Track down each line below containing the string "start" and copy it.
----- Working data -----
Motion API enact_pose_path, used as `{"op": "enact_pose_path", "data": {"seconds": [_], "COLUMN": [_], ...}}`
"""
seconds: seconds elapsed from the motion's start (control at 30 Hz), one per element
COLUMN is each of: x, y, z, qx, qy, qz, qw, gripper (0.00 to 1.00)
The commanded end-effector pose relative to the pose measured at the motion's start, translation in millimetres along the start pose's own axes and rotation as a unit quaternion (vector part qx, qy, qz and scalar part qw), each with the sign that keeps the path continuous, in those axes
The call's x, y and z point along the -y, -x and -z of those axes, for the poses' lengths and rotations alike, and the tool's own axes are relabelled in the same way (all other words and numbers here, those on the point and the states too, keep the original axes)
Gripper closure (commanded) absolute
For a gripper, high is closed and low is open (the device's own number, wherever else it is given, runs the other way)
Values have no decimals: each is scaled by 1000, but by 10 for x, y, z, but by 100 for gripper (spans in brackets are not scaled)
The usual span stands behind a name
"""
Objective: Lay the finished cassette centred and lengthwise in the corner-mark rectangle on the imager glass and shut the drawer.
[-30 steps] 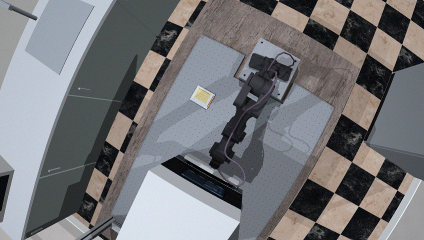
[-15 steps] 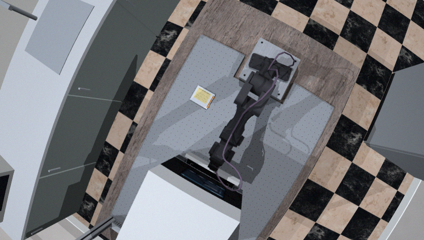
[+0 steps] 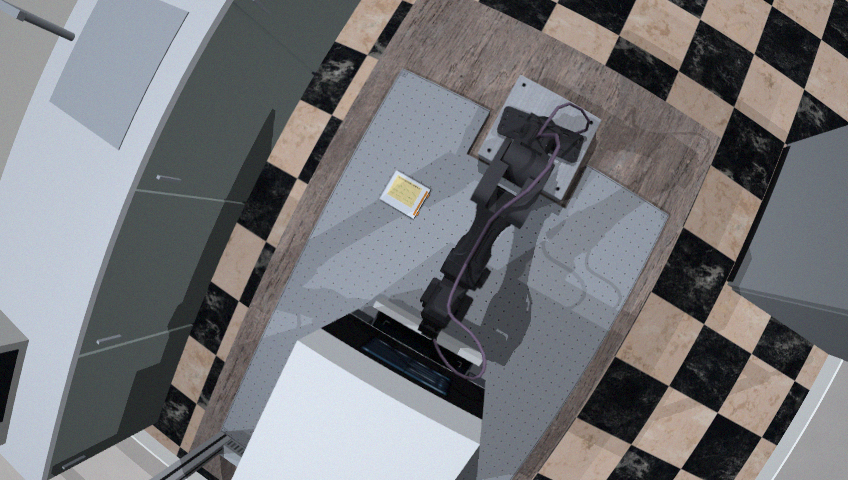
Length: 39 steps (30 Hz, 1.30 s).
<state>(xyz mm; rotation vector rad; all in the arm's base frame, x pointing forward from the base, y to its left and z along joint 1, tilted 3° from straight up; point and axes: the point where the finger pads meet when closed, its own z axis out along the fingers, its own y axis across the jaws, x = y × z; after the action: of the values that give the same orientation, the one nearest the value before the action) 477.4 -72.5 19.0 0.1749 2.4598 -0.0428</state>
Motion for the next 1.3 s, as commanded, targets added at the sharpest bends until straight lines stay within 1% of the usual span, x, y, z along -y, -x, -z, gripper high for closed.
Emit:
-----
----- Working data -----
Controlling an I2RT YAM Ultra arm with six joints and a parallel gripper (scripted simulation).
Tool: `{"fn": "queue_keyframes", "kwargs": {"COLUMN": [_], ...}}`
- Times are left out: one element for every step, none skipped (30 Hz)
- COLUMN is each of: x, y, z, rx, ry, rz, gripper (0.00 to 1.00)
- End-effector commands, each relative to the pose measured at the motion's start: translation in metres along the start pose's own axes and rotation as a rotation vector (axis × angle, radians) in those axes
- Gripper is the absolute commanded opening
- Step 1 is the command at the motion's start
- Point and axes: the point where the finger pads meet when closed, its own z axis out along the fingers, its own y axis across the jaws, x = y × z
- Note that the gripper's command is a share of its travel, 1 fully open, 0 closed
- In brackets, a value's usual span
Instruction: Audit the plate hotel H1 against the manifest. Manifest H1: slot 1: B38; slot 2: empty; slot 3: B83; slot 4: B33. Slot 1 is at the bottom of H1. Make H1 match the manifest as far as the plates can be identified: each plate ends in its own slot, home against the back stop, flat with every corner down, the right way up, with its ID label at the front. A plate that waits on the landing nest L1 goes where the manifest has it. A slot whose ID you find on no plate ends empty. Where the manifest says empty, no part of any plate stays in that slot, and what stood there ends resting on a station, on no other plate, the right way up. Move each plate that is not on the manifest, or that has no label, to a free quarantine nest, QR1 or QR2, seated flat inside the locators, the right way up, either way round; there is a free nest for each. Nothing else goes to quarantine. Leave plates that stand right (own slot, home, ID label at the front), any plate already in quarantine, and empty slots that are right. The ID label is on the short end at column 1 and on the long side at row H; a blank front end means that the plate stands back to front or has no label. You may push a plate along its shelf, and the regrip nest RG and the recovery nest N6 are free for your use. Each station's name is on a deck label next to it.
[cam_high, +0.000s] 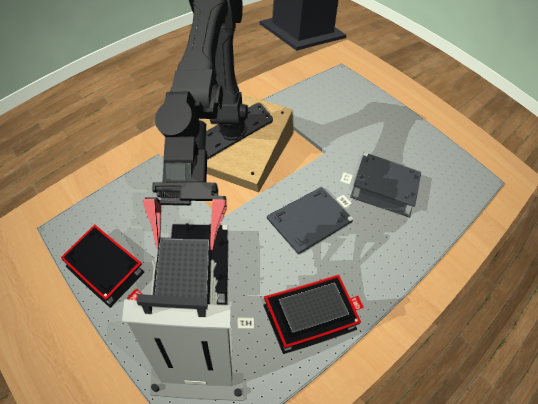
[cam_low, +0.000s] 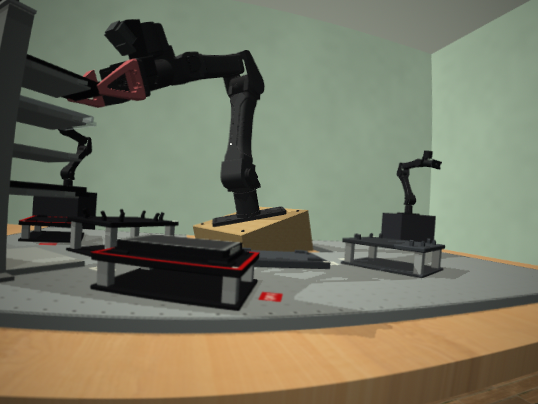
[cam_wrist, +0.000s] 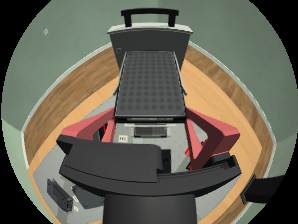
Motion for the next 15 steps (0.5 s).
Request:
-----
Solution for this exercise —
seconds: seconds elapsed from the motion's start (control at 30 Hz), one per element
The commanded end-effector pose relative to the pose measured at the motion's start, translation in millimetres along the start pose's own axes and rotation as a unit quaternion (vector part qx, qy, qz and scalar part qw), each with the sign that keeps the path continuous, in those axes
- End-effector commands, each relative to the pose measured at the motion's start: translation in metres along the start pose's own axes and rotation as a rotation vector (axis × angle, radians) in those axes
- Step 1 is the command at the motion's start

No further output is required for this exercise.